The Marx Bros. Cafe: Decades of quality dining, innovation, and community.


Jack Amon and Richard "Van" Hale opened the doors of the Marx Bros. Cafe on October 18, 1979; however, the two had already been partners in cuisine for some time, having created the Wednesday Night Gourmet Wine Tasting Society and Volleyball Team Which Now Meets on Sunday, a weekly evening of food and wine.
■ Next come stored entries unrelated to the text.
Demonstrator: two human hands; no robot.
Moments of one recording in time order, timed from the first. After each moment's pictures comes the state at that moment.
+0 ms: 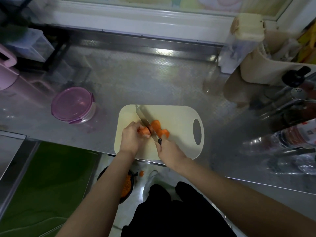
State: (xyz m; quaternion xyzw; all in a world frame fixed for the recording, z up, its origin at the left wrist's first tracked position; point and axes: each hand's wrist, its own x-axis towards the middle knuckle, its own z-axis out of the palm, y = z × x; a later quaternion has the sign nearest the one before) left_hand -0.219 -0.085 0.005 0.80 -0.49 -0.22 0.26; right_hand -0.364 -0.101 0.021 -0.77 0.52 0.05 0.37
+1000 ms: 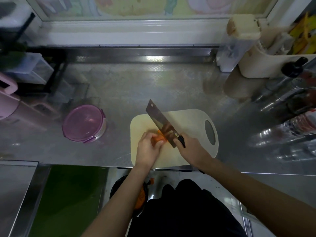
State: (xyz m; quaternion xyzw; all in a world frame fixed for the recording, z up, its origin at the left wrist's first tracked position) left_hand -0.203 -0.080 0.012 0.76 -0.52 -0.29 0.27; right_hand -0.359 -0.110 0.042 -0.71 0.57 -0.07 0.41
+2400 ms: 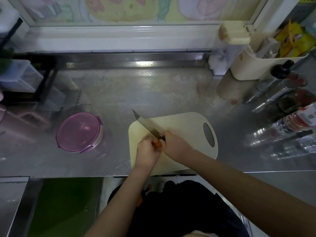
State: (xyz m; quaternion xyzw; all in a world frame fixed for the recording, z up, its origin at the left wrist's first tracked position) left_hand -0.197 -0.093 0.010 0.75 -0.53 -0.30 0.24; right_hand -0.303 -0.128 0.043 -0.74 0.57 0.03 0.35
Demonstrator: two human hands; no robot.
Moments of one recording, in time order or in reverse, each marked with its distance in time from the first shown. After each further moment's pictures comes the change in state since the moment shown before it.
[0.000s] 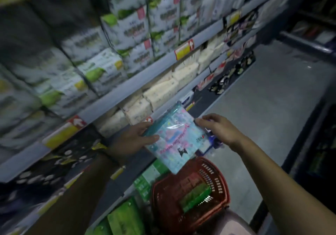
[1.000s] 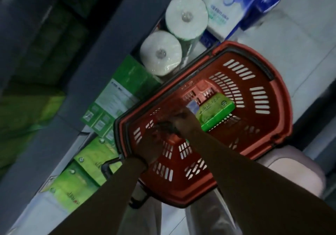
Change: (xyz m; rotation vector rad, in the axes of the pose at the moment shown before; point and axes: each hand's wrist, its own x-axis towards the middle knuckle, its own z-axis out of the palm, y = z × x) left_hand 0.151 -0.647 0.228 0.481 -0.064 -0.600; right_hand 0.212 0.559 0.367 0.139 -0.180 0.563
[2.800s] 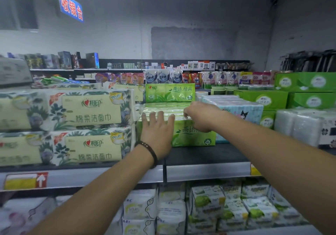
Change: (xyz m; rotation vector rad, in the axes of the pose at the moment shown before) left_hand -0.818 0.156 -0.739 0.609 1.499 -0.128; right_hand -0.973 -0.722 0.133 -1.610 0.610 -1.718
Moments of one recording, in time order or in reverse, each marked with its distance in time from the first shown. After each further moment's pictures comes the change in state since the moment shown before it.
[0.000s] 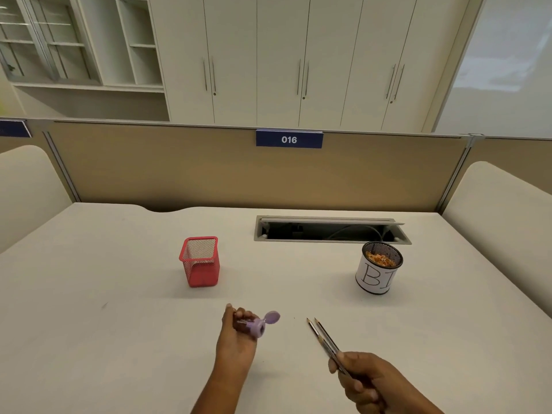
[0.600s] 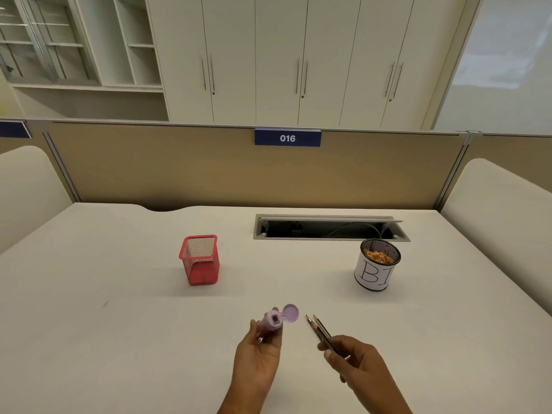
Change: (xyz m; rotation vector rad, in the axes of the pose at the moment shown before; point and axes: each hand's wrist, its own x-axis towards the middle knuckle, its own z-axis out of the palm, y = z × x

It was actually the end of the weekly event that spurred the name of the restaurant: hours after its final service, Amon and Hale were hauling equipment and furnishings out of their old location and to their now-iconic building on Third Street, all while managing arguments about equipment ownership, a visit from the police, and quite a bit of wine. "If you've ever seen the movie A Night at the Opera" starring the Marx Brothers, that's what it was like," Hale explains.
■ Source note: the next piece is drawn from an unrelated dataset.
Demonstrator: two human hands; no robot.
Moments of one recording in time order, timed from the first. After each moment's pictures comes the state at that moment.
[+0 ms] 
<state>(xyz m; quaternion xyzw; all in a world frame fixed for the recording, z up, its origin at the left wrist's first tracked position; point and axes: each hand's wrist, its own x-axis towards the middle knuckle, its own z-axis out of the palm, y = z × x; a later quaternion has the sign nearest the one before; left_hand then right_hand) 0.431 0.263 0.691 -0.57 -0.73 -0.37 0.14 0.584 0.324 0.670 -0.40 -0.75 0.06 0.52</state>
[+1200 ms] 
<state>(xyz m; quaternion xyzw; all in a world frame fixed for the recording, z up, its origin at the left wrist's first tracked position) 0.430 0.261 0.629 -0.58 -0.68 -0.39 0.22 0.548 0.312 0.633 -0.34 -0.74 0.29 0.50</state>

"It was a big storm here at the beginning," Amon says, but that storm laid the foundation for a decades-long partnership. "The strength of our partnership is we've both really committed to the same vision of the kind of restaurant we want to have and the kind of experience we want to provide... We've been really transparent with each other, and we both know where all the money is. I think that after forty years, we've managed to work a few things out," he laughs.

"People ask when I'm going to retire, and I say why?" Hale says. "I'm enjoying life... I want to work--it keeps me going, it keeps me young."

As they have for forty years, Hale and Amon share the workload, with Hale managing front of house and Amon managing back of house restaurant responsibilities.

Hale explains the level of trust they have in each other does allow them to have time away from the restaurant. "We're taking a little more time off than we ever have," he says. "We've got pretty good staff. When Jack takes off to Italy for three weeks, it's nice because he knows I'm at the restaurant covering, and when I'm gone, I know he's here."

That said, "We both still like to be here at least some of the evening, and sometimes we split the week," Amon explains. "The customers still like to see us and know we're here--plus, I don't want the inmates running the asylum for a long time," he laughs.

Hale and Amon also look for balance for their employees. "There's an attitude among the younger workforce that it's not all just about the dollars, it's about work accommodating their lives and their other values," Amon explains. "A small group like us can find some of that flexibility, which helps with retention."